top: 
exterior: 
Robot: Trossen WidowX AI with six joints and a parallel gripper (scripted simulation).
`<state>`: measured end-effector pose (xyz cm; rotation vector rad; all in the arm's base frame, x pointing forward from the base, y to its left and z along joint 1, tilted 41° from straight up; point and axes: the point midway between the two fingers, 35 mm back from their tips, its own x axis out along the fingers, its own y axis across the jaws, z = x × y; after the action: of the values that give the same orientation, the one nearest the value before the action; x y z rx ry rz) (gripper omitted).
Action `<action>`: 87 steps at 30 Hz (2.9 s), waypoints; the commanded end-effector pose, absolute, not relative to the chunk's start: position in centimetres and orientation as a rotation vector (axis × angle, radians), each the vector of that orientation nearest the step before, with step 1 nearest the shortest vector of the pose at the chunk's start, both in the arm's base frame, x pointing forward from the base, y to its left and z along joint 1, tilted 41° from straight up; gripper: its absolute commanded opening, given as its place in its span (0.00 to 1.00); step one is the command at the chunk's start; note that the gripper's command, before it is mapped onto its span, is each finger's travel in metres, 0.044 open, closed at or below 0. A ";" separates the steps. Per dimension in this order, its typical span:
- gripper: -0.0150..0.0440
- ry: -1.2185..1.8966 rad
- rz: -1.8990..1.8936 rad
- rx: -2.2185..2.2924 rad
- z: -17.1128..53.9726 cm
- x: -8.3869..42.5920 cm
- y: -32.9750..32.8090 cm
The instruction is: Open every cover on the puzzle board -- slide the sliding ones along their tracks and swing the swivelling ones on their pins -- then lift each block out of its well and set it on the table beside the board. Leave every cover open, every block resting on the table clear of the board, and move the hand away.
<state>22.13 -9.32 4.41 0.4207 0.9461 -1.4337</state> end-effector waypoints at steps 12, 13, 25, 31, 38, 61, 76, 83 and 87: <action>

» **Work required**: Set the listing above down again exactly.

» **Task response**:
top: 
exterior: 
Robot: Trossen WidowX AI with six joints and a parallel gripper (scripted simulation).
`<state>`: measured end-effector pose (xyz cm; rotation vector rad; all in the arm's base frame, x pointing forward from the base, y to its left and z along joint 1, tilted 41° from straight up; point and axes: the point midway between the two fingers, 35 mm back from their tips, its own x axis out along the fingers, its own y axis across the jaws, z = x × y; after the action: of the values that give the same orientation, the one nearest the value before the action; x y z rx ry rz) (gripper omitted).
Action `<action>`: 87 steps at 30 Hz (2.9 s), waypoints; the commanded end-effector pose, absolute, not relative to the chunk's start: position in centimetres and orientation as a rotation vector (axis × angle, radians), each the vector of that orientation nearest the step before, with step 1 nearest the shortest vector of the pose at the chunk's start, both in the arm's base frame, x pointing forward from the base, y to its left and z along joint 1, tilted 41° from straight up; gripper: its absolute commanded opening, given as its place in its span (0.00 to 1.00); step one is the command at the chunk's start; note that the gripper's command, before it is mapped onto its span, is each finger's travel in metres, 0.044 open, closed at or below 0. A ";" separates the steps. Per dimension in this order, its typical span:
- gripper: -0.0150..0.0440
- ry: -1.2185..1.8966 rad
- rz: -1.8990..1.8936 rad
- rx: -2.2185..2.2924 rad
- z: -17.1128..53.9726 cm
- x: -8.3869..42.5920 cm
- y: -32.9750..32.8090 cm
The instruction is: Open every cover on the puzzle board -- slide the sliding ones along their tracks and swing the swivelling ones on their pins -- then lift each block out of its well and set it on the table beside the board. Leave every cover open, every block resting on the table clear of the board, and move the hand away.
<state>22.13 -9.32 4.41 0.4207 0.9461 -1.4337</state> end-effector waypoints at steps 12, 13, 25, 31, 38, 61, 76, 83 and 87: <action>

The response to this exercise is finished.